*Problem*. Go through the listing beneath and show each line containing the string "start".

*Data shown*.

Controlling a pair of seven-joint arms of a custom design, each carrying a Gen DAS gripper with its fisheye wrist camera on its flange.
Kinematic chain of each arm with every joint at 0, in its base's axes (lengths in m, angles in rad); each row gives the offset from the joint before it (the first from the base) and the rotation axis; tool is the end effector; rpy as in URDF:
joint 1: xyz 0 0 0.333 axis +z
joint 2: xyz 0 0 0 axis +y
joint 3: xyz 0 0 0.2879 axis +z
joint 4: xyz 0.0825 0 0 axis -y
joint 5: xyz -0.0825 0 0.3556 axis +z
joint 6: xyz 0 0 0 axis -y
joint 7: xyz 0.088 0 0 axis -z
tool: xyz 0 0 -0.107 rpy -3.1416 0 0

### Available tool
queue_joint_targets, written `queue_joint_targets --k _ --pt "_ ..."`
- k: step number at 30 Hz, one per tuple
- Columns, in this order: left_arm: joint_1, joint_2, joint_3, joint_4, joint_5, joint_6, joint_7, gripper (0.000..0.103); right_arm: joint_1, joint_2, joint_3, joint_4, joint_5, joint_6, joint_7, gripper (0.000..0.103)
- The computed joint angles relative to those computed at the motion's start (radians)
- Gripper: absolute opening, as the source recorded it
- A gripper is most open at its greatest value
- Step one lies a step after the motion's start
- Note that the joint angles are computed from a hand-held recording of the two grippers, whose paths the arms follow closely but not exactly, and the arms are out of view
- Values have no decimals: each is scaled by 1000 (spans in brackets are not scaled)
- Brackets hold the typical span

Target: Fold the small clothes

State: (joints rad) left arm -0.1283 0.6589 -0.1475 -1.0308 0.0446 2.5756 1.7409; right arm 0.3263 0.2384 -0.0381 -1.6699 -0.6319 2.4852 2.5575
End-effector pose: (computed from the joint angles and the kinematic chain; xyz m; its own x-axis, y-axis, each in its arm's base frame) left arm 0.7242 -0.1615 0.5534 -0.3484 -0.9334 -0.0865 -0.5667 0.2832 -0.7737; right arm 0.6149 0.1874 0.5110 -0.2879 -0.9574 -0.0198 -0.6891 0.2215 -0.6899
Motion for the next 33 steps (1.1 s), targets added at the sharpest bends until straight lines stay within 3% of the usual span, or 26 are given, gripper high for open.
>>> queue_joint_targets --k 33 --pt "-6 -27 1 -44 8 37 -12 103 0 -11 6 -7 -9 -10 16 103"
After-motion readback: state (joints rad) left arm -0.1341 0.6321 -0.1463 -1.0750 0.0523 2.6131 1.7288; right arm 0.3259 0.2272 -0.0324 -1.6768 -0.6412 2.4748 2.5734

*Answer area*.
- The computed joint angles relative to those computed at the motion's start (radians)
- Step one lies a step after the motion's start

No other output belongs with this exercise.